| Exercise objective |
In the records that follow, the lines from the one containing "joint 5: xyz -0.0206" to the one containing "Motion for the", inclusive, are to be given again exactly.

_____

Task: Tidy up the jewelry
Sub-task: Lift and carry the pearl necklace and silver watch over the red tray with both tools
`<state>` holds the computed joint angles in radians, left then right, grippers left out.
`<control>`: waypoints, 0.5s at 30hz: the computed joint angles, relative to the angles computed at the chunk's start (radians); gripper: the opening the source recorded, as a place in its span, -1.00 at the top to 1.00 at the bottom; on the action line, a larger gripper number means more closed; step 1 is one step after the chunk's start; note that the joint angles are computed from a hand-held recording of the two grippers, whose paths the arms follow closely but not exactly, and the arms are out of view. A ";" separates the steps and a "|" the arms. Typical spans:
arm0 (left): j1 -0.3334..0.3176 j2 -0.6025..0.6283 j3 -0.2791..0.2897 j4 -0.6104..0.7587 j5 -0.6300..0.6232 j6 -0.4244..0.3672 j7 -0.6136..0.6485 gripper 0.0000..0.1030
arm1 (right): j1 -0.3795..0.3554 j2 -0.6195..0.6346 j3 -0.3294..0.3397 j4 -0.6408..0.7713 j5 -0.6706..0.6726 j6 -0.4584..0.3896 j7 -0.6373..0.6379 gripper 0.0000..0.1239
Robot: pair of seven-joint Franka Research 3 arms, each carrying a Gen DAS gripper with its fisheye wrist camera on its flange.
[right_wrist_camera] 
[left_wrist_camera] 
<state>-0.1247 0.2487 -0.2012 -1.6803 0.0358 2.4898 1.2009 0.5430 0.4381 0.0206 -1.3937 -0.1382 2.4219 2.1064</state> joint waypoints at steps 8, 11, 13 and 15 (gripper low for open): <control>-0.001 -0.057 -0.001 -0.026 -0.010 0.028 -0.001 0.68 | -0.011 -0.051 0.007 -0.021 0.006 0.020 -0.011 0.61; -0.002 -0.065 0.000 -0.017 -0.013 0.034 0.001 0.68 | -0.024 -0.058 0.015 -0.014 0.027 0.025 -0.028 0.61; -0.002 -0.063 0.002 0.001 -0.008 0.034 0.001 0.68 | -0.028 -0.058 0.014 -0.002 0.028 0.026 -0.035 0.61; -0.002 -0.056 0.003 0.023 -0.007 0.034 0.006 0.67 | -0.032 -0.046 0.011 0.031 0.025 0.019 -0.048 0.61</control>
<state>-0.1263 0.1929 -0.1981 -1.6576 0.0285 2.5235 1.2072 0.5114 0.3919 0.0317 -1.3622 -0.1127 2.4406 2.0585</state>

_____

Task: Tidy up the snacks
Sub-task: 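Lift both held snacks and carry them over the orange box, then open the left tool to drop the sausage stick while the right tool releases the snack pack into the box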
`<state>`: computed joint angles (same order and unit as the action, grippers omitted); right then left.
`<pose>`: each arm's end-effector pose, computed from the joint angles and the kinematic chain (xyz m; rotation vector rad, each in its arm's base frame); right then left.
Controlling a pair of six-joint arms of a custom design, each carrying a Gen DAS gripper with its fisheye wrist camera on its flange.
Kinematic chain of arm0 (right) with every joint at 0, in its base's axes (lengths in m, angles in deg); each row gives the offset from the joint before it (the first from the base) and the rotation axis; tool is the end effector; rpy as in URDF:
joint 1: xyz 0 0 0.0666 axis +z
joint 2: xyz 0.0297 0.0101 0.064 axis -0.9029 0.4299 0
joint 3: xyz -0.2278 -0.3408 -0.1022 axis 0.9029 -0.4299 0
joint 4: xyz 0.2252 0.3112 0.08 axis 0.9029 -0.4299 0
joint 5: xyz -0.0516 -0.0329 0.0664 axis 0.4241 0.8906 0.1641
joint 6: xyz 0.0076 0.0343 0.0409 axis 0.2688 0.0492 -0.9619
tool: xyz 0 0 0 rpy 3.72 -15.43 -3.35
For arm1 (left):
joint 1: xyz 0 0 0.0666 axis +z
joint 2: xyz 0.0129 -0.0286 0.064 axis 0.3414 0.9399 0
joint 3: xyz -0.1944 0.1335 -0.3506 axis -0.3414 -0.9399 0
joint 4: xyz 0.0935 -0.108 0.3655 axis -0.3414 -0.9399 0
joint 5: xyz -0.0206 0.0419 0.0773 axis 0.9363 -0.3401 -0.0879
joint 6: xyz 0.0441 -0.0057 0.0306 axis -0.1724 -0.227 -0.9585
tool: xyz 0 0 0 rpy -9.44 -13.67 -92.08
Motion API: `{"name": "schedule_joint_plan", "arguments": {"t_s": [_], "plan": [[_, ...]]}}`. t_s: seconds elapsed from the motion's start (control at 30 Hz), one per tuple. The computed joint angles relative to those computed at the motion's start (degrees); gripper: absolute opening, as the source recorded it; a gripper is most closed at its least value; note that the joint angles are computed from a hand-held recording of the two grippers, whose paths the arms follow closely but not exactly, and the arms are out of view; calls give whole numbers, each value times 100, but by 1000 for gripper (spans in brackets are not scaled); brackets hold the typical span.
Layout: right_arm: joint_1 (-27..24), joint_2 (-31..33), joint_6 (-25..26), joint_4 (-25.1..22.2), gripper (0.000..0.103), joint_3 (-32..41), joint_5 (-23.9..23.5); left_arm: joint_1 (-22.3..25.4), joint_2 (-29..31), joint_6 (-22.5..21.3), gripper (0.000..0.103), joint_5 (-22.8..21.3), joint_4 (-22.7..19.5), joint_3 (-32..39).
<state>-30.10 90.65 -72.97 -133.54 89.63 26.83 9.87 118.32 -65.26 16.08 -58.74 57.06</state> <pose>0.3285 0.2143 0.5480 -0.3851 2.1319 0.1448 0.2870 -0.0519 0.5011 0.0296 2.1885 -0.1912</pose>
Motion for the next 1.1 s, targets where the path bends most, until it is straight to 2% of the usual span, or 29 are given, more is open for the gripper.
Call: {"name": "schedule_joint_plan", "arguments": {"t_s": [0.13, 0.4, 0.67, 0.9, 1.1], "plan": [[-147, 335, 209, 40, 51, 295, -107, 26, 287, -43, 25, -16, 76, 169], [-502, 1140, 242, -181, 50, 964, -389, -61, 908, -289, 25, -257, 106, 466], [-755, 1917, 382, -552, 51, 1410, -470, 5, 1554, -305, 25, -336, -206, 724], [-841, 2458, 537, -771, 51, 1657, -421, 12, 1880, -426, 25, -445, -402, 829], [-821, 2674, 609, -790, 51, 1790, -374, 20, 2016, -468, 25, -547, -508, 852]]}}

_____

| Output for this exercise |
joint 5: xyz -0.0206 0.0419 0.0773 axis 0.9363 -0.3401 -0.0879
joint 6: xyz 0.0441 -0.0057 0.0306 axis -0.1724 -0.227 -0.9585
tool: xyz 0 0 0 rpy -9.44 -13.67 -92.08
Motion API: `{"name": "schedule_joint_plan", "arguments": {"t_s": [_], "plan": [[_, ...]]}}`. t_s: seconds elapsed from the motion's start (control at 30 Hz), one per tuple. The computed joint angles relative to those computed at the motion's start (degrees); gripper: absolute opening, as the source recorded it; a gripper is most closed at its least value; note that the joint angles are computed from a hand-held recording of the two grippers, whose paths the arms follow closely but not exactly, and the arms are out of view; calls give whole numbers, each value times 100, but by 1000 for gripper (spans in brackets are not scaled); brackets hold the typical span.
Layout: right_arm: joint_1 (-27..24), joint_2 (-31..33), joint_6 (-25..26), joint_4 (-25.1..22.2), gripper (0.000..0.103), joint_3 (-32..41), joint_5 (-23.9..23.5); left_arm: joint_1 (-22.3..25.4), joint_2 (-29..31), joint_6 (-22.5..21.3), gripper (0.000..0.103), joint_5 (-22.8..21.3), joint_4 (-22.7..19.5), joint_3 (-32..39).
<state>-30.10 90.65 -72.97 -133.54 89.63 26.83 9.87 118.32 -65.26 16.08 -58.74 57.06</state> <pose>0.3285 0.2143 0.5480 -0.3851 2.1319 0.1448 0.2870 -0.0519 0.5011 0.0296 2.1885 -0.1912</pose>
Motion for the next 1.1 s, targets where the path bends most, until it is straight to 2% of the usual span, or 29 are given, more is open for the gripper.

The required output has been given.